__Problem details__:
Look through the listing below for the word "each" and copy every line where it occurs.

Input for this task section start

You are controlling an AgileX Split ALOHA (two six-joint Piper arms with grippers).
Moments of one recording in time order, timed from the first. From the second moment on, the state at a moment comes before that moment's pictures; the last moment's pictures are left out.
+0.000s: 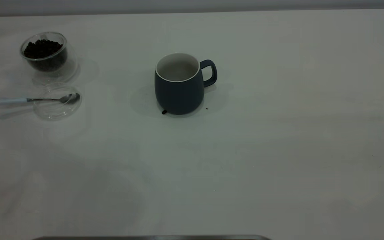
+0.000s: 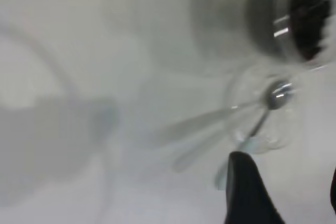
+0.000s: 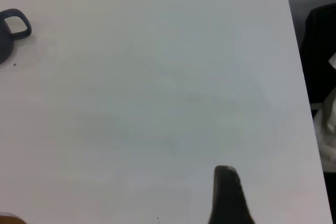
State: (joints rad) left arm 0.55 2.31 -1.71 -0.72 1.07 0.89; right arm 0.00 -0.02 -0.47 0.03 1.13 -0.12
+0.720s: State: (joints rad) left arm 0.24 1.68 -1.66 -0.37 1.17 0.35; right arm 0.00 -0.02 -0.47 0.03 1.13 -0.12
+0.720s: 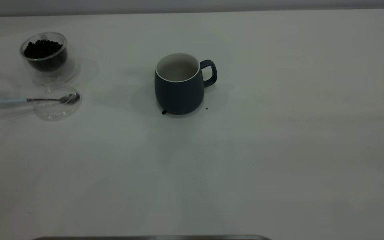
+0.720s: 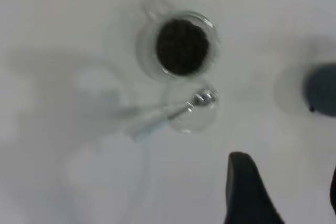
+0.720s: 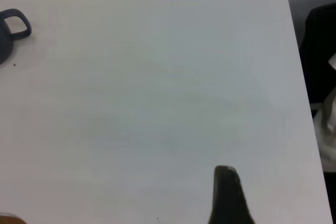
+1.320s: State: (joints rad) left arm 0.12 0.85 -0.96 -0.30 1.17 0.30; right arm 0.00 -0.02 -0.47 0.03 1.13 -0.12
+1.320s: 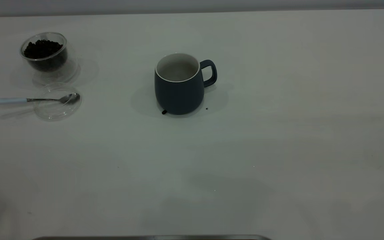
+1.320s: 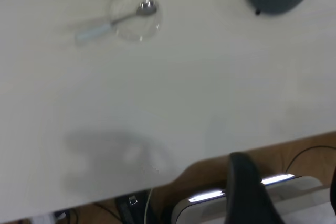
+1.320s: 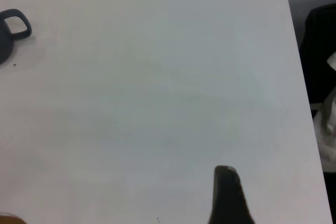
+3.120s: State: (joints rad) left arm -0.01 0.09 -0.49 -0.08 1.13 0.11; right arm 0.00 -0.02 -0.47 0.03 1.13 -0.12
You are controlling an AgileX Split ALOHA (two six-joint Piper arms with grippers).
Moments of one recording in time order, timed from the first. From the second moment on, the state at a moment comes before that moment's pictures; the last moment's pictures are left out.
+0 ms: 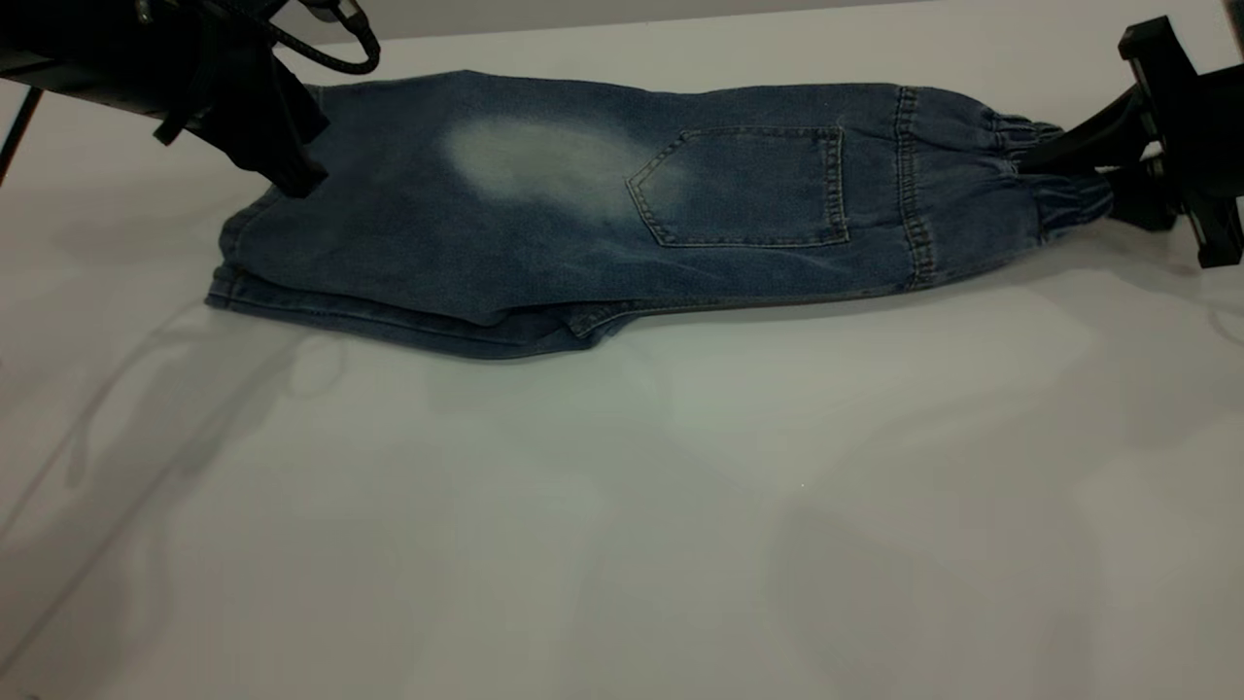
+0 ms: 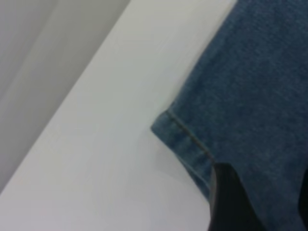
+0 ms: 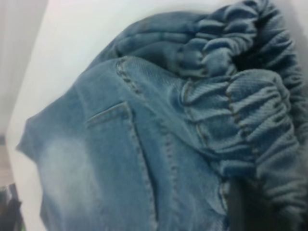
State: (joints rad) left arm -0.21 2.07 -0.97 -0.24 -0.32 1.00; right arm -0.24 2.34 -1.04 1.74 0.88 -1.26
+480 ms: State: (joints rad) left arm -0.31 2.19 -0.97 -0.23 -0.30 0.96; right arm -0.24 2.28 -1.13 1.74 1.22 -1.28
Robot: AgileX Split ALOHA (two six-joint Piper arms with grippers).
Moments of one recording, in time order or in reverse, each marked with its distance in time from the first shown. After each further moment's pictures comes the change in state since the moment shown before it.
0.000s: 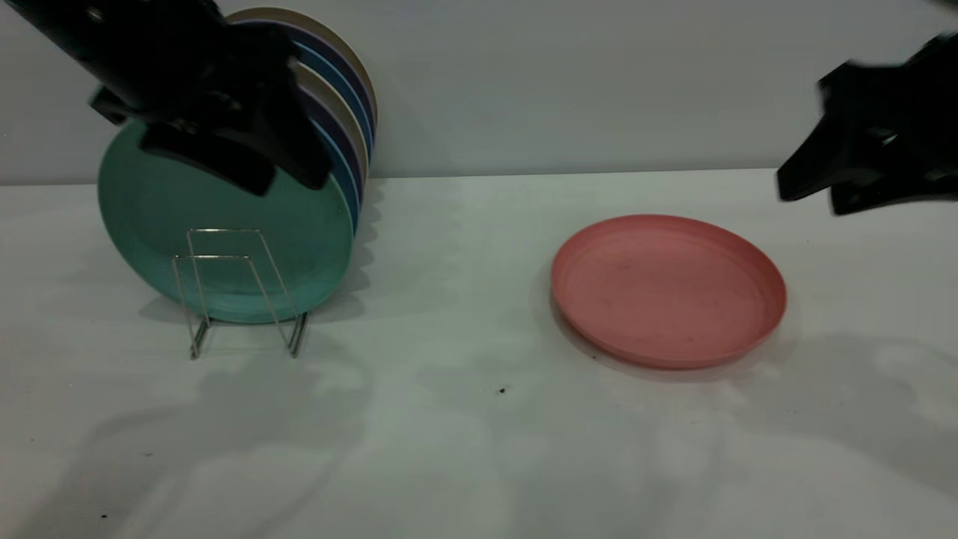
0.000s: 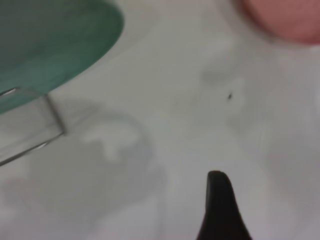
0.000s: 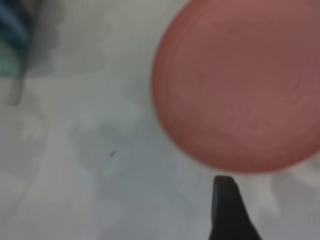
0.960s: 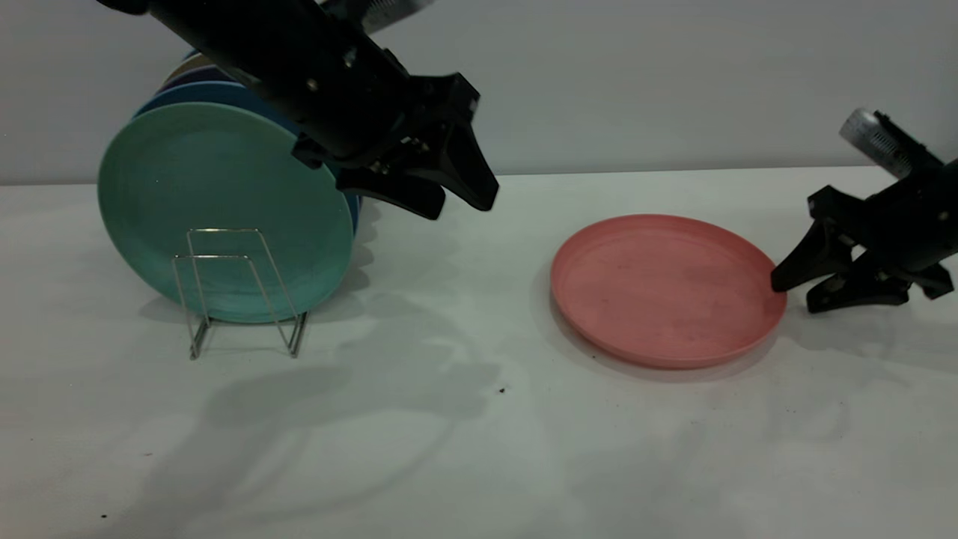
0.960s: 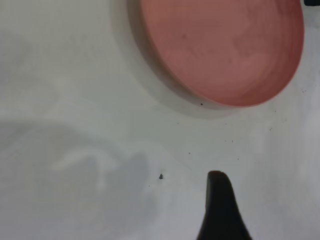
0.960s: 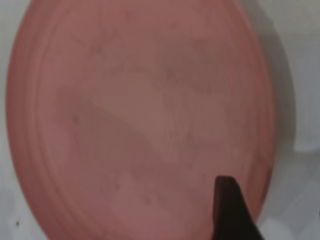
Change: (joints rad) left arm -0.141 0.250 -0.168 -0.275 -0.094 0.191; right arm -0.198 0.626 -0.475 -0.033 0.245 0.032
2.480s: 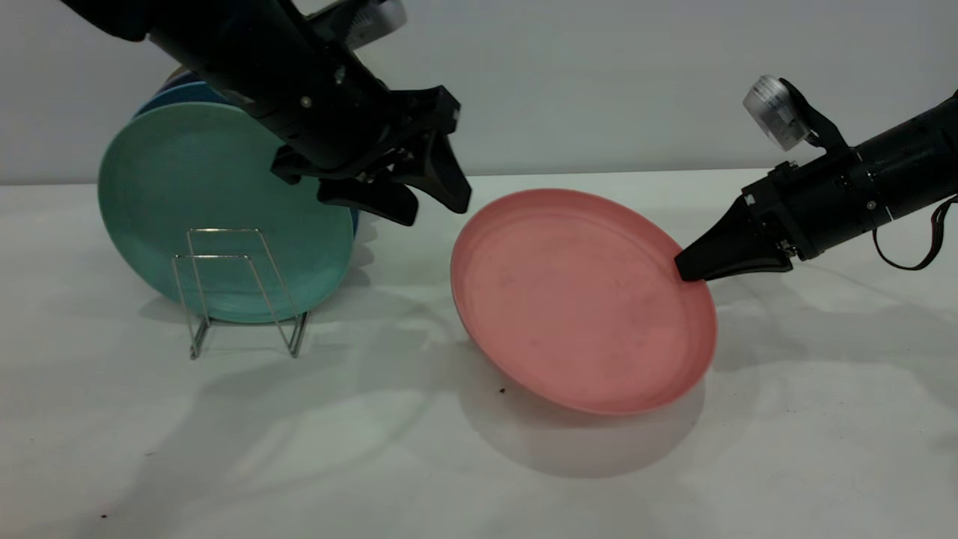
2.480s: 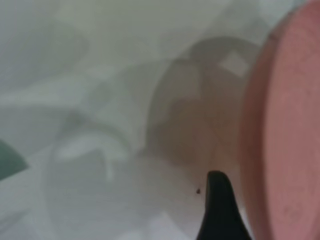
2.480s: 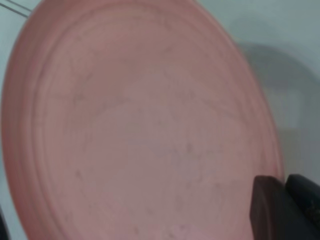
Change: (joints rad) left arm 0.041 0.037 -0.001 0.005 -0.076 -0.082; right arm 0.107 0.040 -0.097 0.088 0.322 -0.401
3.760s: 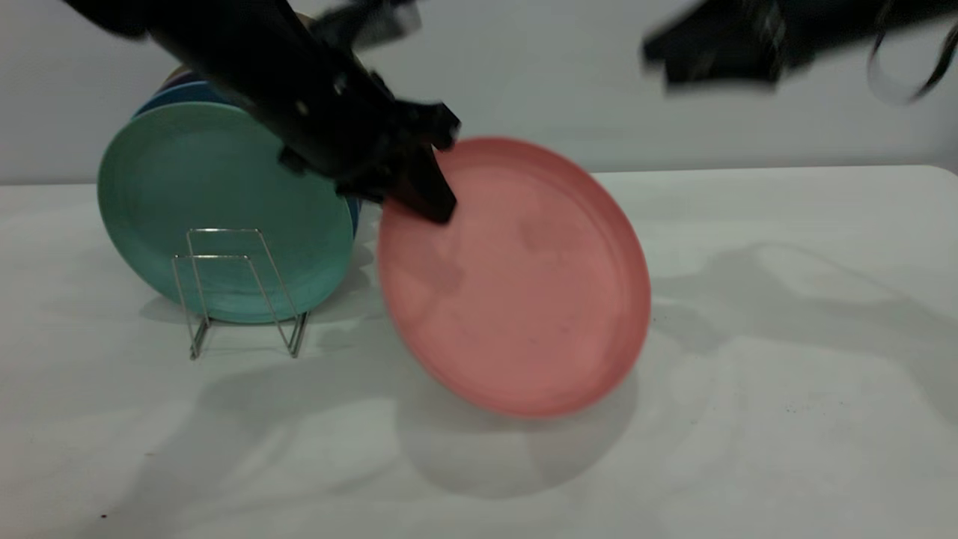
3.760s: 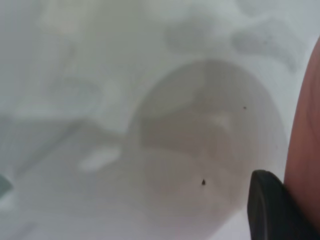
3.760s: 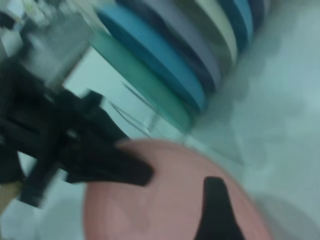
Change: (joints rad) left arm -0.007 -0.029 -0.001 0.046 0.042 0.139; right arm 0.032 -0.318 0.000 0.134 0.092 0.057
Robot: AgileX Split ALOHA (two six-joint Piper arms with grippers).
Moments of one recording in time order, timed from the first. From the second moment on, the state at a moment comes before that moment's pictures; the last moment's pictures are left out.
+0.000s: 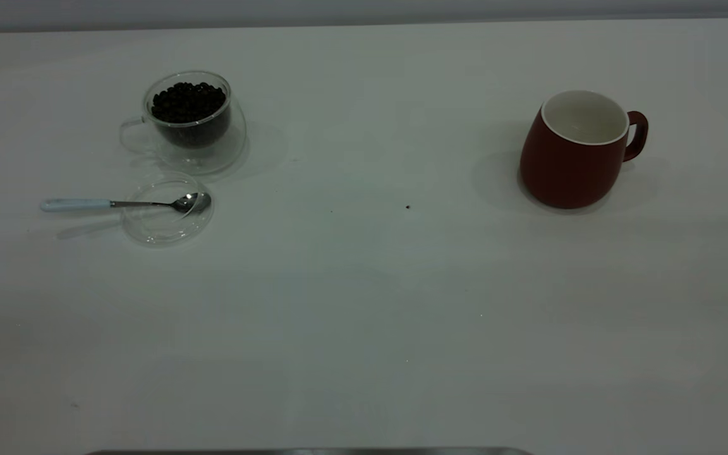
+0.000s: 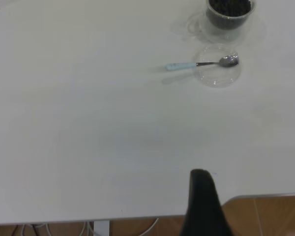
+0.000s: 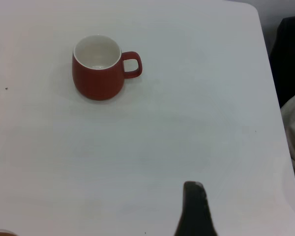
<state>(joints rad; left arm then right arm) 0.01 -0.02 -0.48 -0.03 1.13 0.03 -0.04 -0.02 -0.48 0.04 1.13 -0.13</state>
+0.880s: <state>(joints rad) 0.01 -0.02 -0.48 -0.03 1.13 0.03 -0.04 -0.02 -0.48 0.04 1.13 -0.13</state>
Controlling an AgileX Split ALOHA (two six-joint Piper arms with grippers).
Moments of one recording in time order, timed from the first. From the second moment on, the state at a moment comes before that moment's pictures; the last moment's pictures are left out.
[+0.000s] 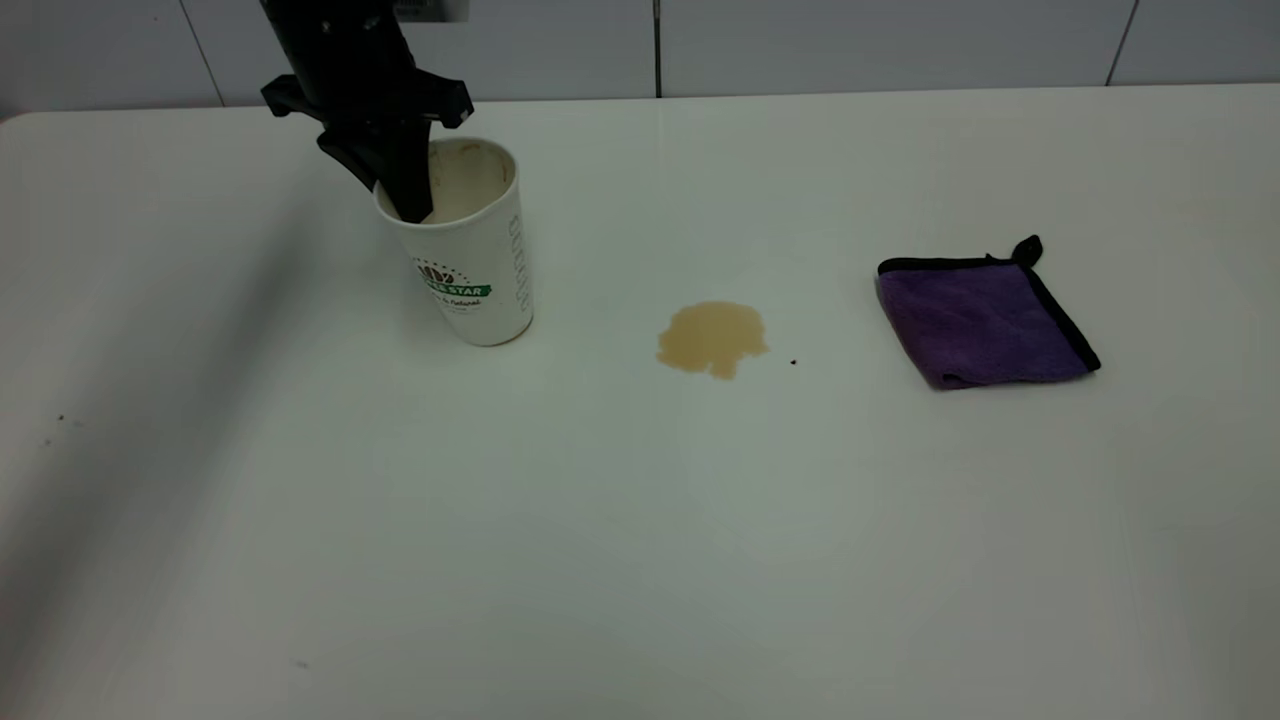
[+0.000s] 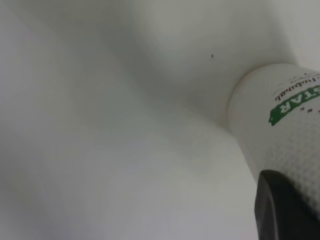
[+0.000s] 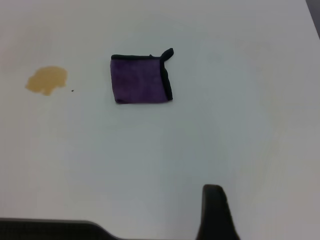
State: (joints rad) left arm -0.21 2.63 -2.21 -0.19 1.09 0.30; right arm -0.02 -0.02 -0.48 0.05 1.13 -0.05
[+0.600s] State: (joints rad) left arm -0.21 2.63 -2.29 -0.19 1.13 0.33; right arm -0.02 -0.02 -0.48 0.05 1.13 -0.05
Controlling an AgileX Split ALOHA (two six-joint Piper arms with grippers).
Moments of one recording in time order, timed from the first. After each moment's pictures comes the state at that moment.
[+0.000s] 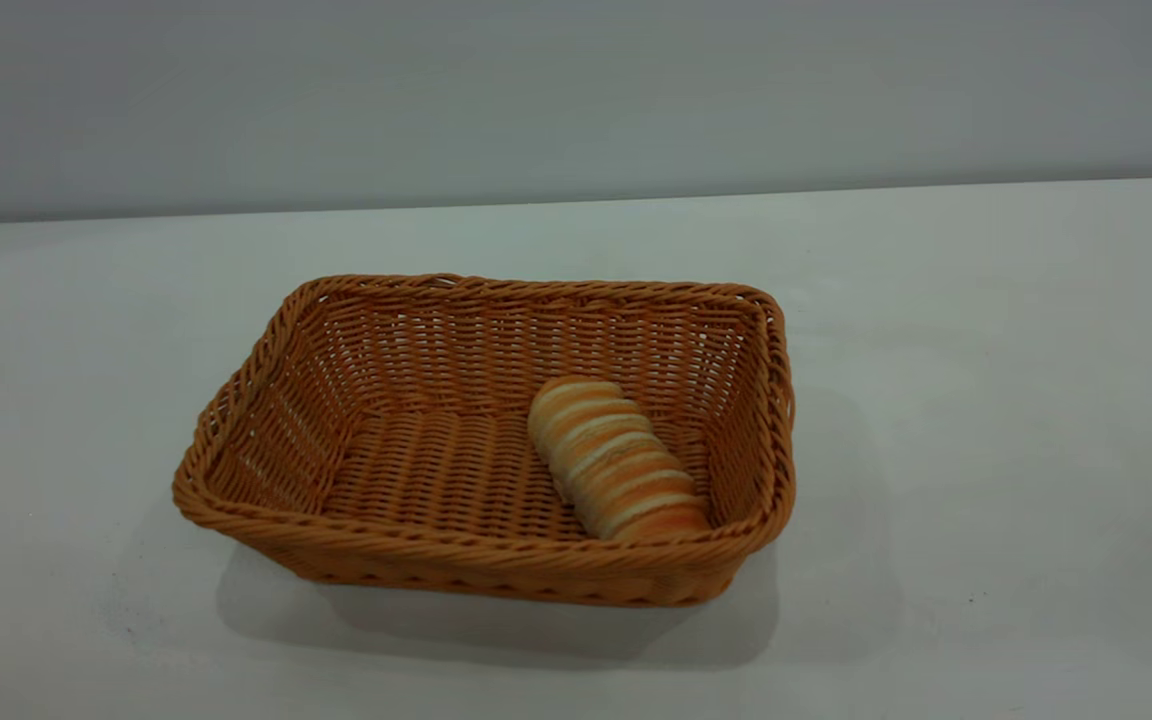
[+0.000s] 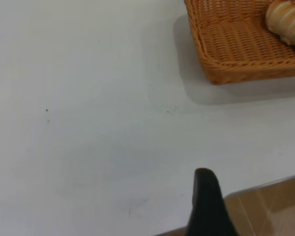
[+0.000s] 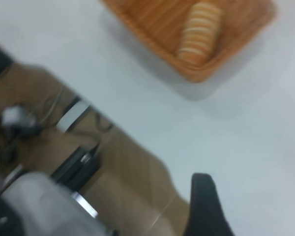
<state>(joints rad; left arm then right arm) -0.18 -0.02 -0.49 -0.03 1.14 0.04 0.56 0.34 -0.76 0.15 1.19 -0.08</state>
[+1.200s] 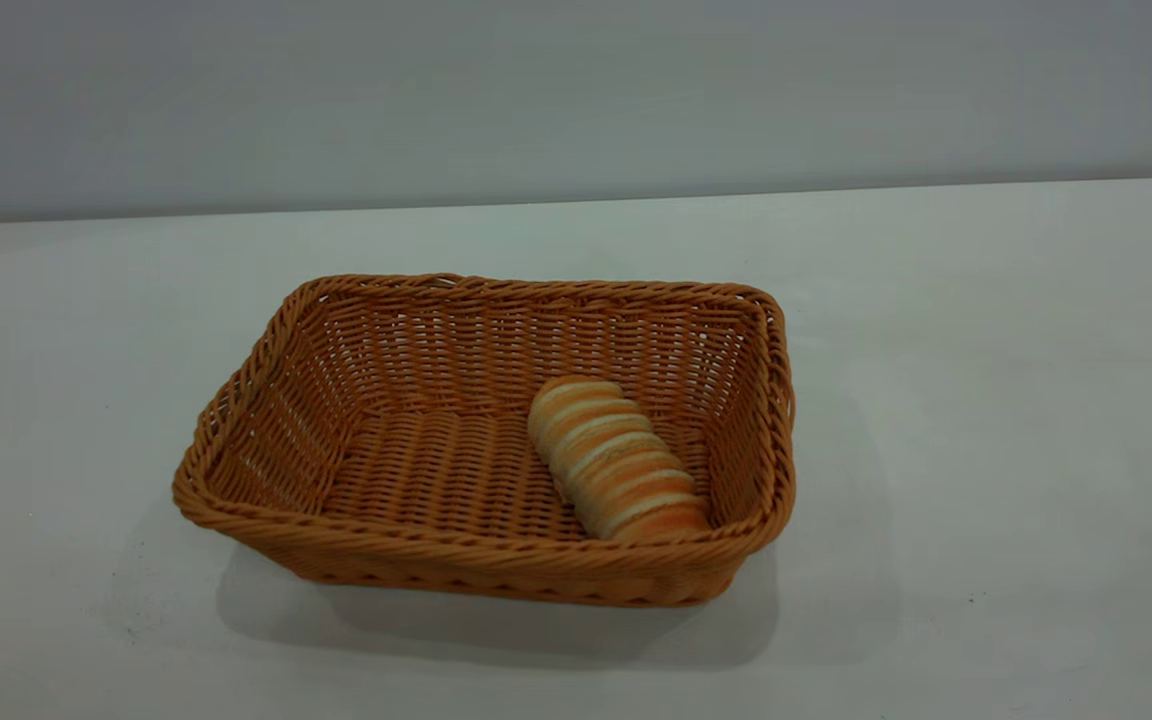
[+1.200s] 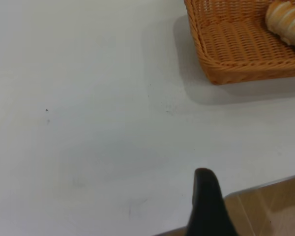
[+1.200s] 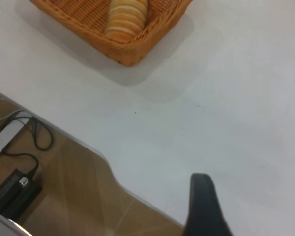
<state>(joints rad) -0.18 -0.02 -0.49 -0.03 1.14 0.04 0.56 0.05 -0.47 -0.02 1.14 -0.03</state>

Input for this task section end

__Task result__:
Moments of one recording, in time order or in reverse, each marked with its distance in time from the first shown. After each further moment's pictures comes the change in state since the moment shown before it.
Moments of one recording in time order, timed from the first. After each moment's pictures comes the state at that moment.

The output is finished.